Consider a process $X_t$, given by $X_0 = 1$ and $X_t = X_{t-1} + B_t$ where
\begin{align} B_t = \left\{ \begin{array}{lr} 1, \ \ \text{with probability } \frac{p}{2} \\ 0, \ \ \text{with probability } \frac{1}{2}\\ -1, \ \ \text{with probability } \frac{q}{2} \end{array} \right\} \end{align}
and $p+q=1$
Consider the event $E_k = \{X_s = 0 \text{ for some } s>0, X_0 = k\}$. Explain why $\mathbb{P}(E_2) = \mathbb{P}(E_1)^2$.
So, I think this is a random walk, but it's not a simple random walk as $B_t$ can take 3 values (correct me if I'm wrong!).
A hint I have been given for this question is to use the same concept that is used to show this in a simple random walk, but this requires the assumption that given the current state $X_s$, the next state $X_{s+1}$ is independent from the history of the random walk. But, in my course we haven't seen this result for anything but a simple random walk and we have only seen simple random walks so I'm a bit stumped with this...

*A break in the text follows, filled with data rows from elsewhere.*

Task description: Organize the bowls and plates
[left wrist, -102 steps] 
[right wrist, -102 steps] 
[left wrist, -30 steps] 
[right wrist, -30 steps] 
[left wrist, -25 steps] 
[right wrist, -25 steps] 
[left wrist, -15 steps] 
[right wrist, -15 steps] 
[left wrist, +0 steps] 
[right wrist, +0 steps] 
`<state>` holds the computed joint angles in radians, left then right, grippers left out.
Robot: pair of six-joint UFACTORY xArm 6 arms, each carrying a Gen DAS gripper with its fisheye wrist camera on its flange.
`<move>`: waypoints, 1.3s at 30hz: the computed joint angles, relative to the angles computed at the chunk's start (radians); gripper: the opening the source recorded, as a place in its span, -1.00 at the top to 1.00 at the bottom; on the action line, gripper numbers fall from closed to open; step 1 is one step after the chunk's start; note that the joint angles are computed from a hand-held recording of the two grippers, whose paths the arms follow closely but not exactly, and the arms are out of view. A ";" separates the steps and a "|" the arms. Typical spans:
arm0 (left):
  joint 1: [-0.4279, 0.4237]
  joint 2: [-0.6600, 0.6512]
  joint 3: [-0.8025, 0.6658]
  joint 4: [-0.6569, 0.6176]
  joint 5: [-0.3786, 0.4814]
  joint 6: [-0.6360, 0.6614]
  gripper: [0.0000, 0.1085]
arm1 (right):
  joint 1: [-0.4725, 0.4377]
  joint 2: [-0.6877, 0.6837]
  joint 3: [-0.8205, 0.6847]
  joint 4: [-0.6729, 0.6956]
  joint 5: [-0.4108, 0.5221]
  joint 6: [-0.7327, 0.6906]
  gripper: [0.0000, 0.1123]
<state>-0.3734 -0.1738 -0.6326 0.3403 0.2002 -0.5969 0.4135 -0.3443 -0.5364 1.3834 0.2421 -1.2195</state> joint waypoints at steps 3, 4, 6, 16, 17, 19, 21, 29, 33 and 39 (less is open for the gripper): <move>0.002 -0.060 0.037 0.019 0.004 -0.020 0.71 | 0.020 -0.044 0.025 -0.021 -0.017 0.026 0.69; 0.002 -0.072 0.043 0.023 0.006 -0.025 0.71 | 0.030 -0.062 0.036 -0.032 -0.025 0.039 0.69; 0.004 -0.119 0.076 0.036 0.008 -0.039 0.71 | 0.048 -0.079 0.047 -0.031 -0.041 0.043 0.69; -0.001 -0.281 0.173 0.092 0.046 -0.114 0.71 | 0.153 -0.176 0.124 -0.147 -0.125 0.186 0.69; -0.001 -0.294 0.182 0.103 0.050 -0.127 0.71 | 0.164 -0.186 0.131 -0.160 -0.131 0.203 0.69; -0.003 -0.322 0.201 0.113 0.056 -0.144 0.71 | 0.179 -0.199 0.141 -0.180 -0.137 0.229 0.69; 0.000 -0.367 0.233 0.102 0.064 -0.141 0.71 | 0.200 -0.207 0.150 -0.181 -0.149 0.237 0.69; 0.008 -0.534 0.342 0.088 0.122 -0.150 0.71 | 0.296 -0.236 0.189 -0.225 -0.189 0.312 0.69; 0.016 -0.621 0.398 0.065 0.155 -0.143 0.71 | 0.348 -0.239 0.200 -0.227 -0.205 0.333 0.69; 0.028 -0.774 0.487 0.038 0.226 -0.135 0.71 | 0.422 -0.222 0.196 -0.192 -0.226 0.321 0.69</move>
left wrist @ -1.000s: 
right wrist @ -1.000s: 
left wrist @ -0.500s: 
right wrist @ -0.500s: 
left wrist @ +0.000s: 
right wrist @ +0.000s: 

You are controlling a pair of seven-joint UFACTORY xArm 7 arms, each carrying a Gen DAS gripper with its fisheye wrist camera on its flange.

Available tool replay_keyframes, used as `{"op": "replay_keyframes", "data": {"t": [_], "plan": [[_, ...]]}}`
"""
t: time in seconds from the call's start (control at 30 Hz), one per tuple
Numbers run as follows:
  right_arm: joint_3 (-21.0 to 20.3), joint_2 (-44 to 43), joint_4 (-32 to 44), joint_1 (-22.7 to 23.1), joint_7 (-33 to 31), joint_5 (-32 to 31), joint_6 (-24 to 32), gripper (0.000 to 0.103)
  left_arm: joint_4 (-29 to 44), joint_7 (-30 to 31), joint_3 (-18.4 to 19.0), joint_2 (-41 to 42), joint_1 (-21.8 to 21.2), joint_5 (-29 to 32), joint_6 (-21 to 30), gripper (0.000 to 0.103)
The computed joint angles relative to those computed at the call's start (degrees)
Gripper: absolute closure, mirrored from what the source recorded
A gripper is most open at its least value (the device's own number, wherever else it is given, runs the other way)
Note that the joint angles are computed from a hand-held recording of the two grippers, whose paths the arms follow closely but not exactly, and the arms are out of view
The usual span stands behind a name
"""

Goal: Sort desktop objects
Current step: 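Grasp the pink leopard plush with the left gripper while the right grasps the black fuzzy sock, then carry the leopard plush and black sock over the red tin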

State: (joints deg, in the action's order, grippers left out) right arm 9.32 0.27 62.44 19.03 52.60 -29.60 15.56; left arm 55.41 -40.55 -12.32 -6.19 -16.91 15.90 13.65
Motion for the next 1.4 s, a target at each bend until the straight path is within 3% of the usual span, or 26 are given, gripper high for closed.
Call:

If I were to assume this could I write
$$ \begin{align} \mathbb{P}(E_2) &= \mathbb{P}(\exists 0 < s_1 < s_2 \text{ s.th } X_{s_1} = 1 | X_0 = 2) \\ &= \mathbb{P}(X_{s_2} = 0 | X_{s_1} = 1) \mathbb{P}(X_{s_1} = 1 | X_0 = 2) \\ &= \mathbb{P}(E_1)^2 \end{align} $$
Where the last equality is because $$ \begin{align} \mathbb{P}(E_1) = \mathbb{P}(X_{s_i} = k-i | X_{s_{i-1}} = k - i + 1) \end{align} $$
Is this correct? And, if so why? If anyone could point me to a good resource on this, introductory stochastic processes I would really appreciate it. I'm struggling to find anything that isn't too advanced for me and I really want to get my head around these basics before moving on to Markov Chains.